I’m using colab to run my analysis, and since the session is restarted every time you logged out, or terminated due to long pause, i have come to realization on how the inconsistency of the doublets prediction is affecting my analysis.
This is most evidenced when I perform clustering, each restart generated different UMAP profile.
Should i implement random seed ??
Or is this normal??? (im newbie in this field)
I would highly appreciate any advice I could get in this forum.
You should run with scvi.settings.seed = 0 at the beginning (see any of our tutorials), but its not enough.
You will only get the exact same UMAPs when comparing 2 runs done after restarting their sessions (under interactive session).

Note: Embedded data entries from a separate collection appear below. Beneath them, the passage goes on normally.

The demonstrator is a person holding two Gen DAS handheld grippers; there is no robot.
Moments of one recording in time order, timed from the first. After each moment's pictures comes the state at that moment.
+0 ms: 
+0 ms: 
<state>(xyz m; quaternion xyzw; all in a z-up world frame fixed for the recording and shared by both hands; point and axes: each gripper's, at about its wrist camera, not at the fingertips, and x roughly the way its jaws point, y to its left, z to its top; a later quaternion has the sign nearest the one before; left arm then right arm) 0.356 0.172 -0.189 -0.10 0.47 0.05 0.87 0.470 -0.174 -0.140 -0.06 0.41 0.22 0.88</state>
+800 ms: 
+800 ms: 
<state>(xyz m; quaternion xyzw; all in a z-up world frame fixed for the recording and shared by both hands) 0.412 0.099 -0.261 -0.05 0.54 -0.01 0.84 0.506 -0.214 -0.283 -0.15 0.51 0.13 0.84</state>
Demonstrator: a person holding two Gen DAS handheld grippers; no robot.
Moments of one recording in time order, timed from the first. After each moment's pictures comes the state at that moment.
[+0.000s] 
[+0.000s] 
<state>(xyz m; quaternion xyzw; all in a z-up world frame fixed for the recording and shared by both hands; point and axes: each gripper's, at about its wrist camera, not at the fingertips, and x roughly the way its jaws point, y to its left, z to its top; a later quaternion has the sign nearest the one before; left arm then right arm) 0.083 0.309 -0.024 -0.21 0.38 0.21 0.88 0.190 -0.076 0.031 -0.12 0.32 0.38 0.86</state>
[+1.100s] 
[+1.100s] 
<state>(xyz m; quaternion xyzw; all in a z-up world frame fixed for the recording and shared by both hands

In other words, you might get different UMAPs even if you are running the exact same code but under the same session and even after setting that seed.
Only setting seed + restarting session each time will guarantee reproducible results (of course given you are running with the same logic)
It’s unfortunately slightly worse on Colab. There is no guarantee that you get exactly the same plots in Colab. Some additional variation is due to the used GPU (CUDA on two different devices is not deterministic) and Colab sometimes switches the GPU or updates their cuDNN library. I don’t find differences in downstream analysis of results but sometimes in number of Leiden clusters etc. Reproducibility — PyTorch 2.5 documentation gives a short overview.